Yes, 34 years following Ian Curtis' death, Joy Division are using a social network non-existent during their frontman's lifetime on a technicological machine that wasn't even invented during his tenure either. And what for? To sell things with his long cold corpse on, of course. Presumably stuff like tote bags, fake nails, Disney-themed merch or, aptly enough, iPhone cases.
Now, we don't mean for this to be a dated rant about selling out. It's not like Joy Division are some underground group. Be real, I inherited my first Unknown Pleasures CD off my dad! In a world where rappers soundtrack audiobooks, albums come with sponsorship deals and alt bands perform on Made In Chelsea, being "underground" is a pretty redundant concept. However, what does irk us slightly, however, is a legacy being needlessly juiced for a quick couple of bucks. Have we not learned anything from the short, ad-filled Twitter-vomit Morrissey's social media guy recently inflicted upon us in his name?

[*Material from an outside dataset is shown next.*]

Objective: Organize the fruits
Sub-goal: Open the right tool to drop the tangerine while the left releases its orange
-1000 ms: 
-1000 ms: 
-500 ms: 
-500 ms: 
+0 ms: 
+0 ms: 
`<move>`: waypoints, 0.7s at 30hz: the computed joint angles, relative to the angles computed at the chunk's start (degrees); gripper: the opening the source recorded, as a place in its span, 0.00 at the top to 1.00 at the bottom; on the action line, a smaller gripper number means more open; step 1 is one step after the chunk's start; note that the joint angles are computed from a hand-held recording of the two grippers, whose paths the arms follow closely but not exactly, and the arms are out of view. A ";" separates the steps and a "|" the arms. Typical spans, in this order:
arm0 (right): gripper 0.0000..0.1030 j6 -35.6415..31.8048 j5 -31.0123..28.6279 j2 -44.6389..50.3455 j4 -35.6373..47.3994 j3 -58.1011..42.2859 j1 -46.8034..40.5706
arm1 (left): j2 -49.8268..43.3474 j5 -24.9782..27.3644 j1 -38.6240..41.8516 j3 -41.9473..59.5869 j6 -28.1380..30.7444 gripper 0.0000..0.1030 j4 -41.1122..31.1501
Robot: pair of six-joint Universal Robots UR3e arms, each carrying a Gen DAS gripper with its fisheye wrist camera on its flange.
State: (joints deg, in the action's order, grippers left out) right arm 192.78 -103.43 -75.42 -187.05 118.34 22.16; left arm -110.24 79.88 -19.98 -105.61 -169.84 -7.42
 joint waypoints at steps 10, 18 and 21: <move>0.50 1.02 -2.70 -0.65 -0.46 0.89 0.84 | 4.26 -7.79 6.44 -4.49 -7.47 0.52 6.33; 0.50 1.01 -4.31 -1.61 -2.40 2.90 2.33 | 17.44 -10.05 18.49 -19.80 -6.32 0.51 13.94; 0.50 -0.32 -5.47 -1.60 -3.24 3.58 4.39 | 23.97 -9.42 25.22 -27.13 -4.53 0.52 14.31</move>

Sure, we're not expecting food pics, #OOTDs or selfies from the grave, but in a world where music is increasingly being forced down our throats, do we really need to keep turning bands into brands? And if that's already happened, can we at least be a bit more dignified about it? Even Hook isn't pleased about it, and he's the type to trade in his own grandmother for short change and pieces of lint. Curtis' surviving bandmates recently condemned an Ebay seller for trying to shift his old kitchen table but are okay with selling off his diaries. Where do we draw the line?
The main take away from all of this is that if you're a famous musician - shit, anyone who's done anything barely worthwhile in their life - make sure you update your will this very second, lest your likeness becomes a literal free-for-all. After all, you can take our money, but you can't fuck with our digital afterlife.